Identify all lines in the listing that include the word "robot", and copy them out.
—————
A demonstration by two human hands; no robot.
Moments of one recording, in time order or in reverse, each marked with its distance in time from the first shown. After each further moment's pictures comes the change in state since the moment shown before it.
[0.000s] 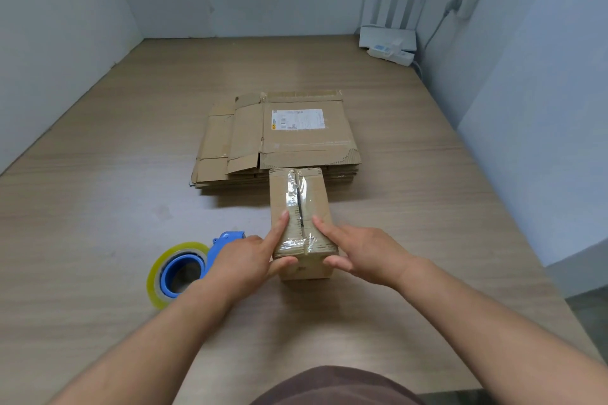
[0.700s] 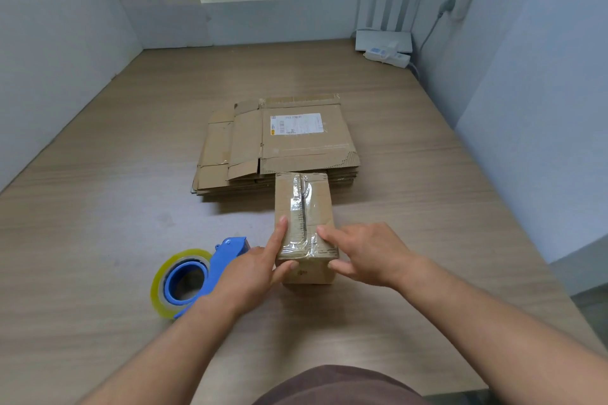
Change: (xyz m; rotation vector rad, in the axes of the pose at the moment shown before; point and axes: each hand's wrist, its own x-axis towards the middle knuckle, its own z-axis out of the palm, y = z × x) left_hand -0.008 0.007 0.010 -0.194 0.007 -0.047; right_hand -0.005 -0.009 -0.010 -0.134 0.202 -0.011
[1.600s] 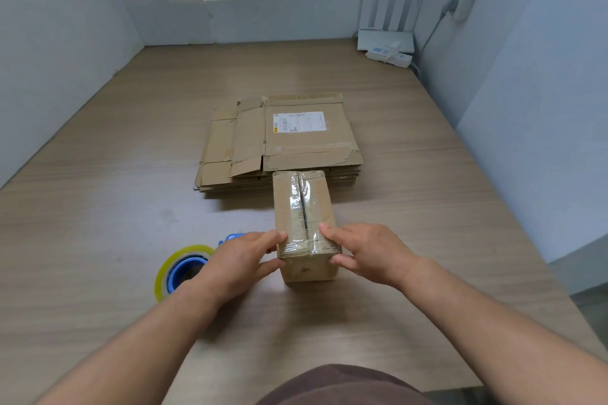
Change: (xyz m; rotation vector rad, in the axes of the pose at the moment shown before) left_hand -0.002 -0.027 -0.018 0.073 0.163 0.185; right_hand 0.001 0.000 0.010 0.081 -0.026 0.011
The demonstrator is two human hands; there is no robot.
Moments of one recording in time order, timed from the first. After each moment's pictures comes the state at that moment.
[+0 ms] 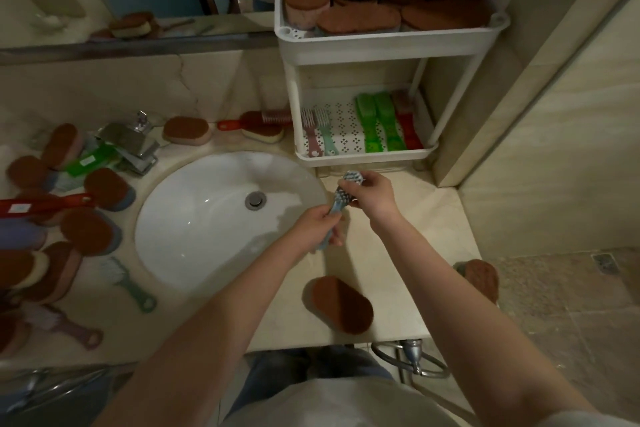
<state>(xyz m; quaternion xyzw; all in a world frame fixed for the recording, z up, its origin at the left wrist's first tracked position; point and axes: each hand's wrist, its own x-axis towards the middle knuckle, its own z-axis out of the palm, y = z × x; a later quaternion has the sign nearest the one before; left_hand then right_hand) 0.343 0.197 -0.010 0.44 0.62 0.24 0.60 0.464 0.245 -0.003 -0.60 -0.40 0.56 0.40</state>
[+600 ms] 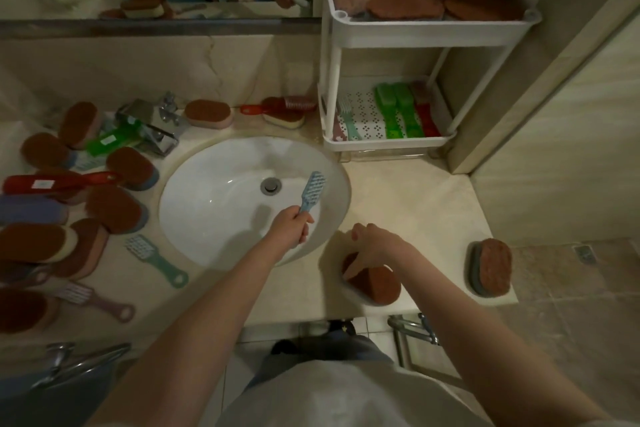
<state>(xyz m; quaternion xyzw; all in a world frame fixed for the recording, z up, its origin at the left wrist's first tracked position) 0.250 0.152 -0.032 0.40 0.69 0.26 0.55 0.435 0.154 -0.015 -0.58 -0.72 0.33 -0.21</state>
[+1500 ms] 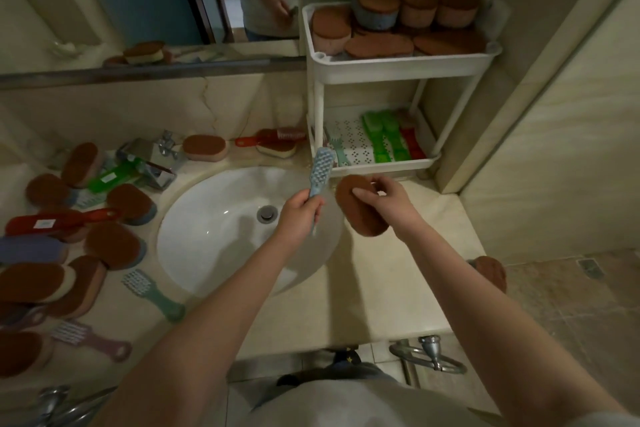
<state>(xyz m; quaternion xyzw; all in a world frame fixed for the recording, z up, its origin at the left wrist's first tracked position) 0.284 0.184 0.030 0.41 0.62 0.42 0.52 0.455 0.210 0.036 -0.61 -0.50 0.49 0.36</state>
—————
• **Answer area**
A demonstration by two human hands; no robot.
The demonstrator is two human hands; there is no robot.

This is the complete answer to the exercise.